## WHAT TO PRODUCE
Print the data exactly. Pictures stay out.

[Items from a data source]
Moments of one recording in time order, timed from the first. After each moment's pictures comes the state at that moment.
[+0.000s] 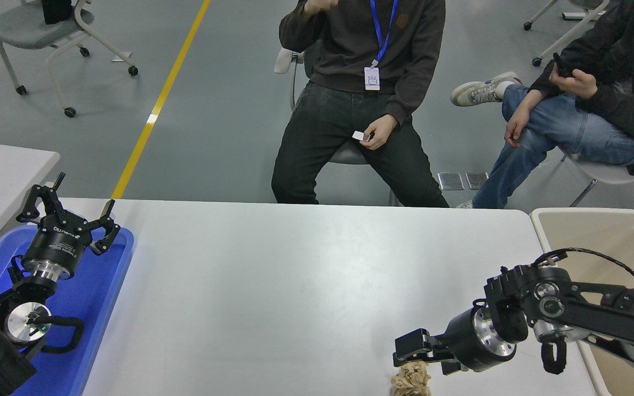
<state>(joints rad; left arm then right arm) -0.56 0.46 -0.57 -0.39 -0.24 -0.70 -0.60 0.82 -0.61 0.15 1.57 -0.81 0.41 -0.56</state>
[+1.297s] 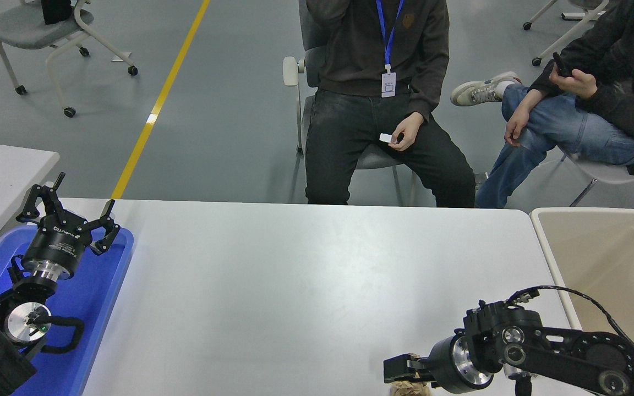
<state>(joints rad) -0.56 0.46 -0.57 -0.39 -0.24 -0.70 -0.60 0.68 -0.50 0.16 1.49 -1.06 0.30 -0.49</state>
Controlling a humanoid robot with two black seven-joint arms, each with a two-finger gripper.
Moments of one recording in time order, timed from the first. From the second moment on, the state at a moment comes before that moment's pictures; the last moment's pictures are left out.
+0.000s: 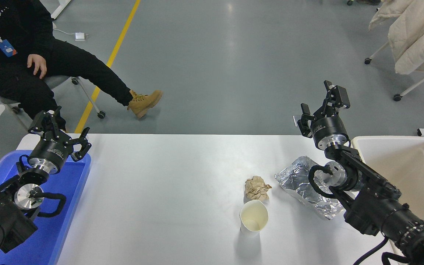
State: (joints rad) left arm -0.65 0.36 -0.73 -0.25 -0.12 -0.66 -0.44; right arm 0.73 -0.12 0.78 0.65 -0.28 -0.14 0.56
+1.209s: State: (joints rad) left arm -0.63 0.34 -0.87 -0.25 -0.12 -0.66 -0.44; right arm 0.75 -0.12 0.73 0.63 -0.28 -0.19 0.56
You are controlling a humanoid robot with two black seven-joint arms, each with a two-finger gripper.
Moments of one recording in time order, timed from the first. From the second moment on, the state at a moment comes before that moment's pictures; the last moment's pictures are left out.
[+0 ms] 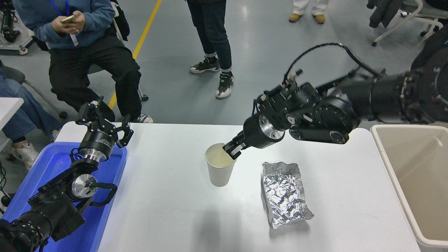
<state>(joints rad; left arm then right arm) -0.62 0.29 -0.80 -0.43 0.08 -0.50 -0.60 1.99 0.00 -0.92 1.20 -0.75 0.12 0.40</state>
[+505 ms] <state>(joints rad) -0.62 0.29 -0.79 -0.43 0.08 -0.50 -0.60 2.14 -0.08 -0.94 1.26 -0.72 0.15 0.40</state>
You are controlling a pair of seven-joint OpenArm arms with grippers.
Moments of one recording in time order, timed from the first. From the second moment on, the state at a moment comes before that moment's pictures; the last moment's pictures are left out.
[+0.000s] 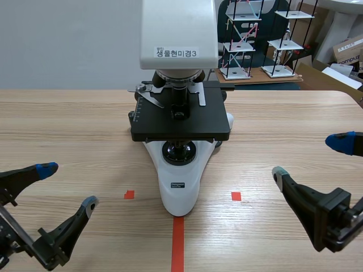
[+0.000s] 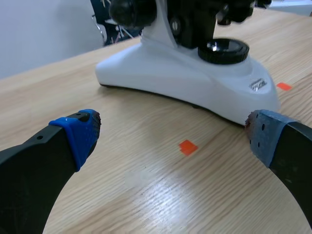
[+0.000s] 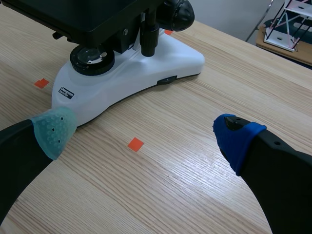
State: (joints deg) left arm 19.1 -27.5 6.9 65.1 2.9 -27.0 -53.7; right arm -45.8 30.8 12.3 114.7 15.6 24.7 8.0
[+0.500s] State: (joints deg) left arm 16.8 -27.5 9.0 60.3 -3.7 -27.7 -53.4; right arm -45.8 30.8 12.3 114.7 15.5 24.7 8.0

## SOLUTION TO THIS EXERCISE
Moments of one recording in time order, timed from the first. After each moment's pictures comes the state at that moment.
[+0.000s] 
<state>(joints rad; left arm then right arm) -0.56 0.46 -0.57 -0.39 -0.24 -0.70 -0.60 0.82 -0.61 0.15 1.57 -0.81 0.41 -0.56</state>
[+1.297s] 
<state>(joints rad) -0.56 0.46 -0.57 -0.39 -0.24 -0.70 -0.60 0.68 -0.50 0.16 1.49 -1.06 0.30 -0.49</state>
Controlling a humanoid robot with two black seven-joint arms, each with a two-finger gripper.
Moments of one recording in time order, timed from the first. From the second moment on, the state at a moment comes before that moment's pictures; the last moment's pictures are left out.
+0.000s: 
State: (joints rad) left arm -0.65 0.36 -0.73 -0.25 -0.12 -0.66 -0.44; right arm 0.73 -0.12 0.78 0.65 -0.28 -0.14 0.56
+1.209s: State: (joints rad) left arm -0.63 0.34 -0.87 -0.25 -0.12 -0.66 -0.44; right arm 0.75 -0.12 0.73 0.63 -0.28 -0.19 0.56
You are controlling a humanoid robot with two black seven-joint arms, each with a two-finger gripper.
Moments of one recording in time order, timed from the first. From the second moment on, the state at a moment comes before that moment's pictures; the last moment's pictures are left out.
[+0 ms] 
<state>(joints rad; left arm then right arm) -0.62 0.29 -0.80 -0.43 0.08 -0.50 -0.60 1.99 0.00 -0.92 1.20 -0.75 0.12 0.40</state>
[+505 ms] <state>(joints rad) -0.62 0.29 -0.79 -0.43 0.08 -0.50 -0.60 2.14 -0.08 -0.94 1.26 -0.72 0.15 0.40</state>
You are controlling a pair of seven-joint OpenArm arms with grippers.
Moments of one recording in time order, timed from the first. From the second moment on, the state at a moment comes before that moment's pictures; the last moment's pictures are left out.
[+0.000s] 
[+0.000s] 
[+0.000s] 
State: (joints deg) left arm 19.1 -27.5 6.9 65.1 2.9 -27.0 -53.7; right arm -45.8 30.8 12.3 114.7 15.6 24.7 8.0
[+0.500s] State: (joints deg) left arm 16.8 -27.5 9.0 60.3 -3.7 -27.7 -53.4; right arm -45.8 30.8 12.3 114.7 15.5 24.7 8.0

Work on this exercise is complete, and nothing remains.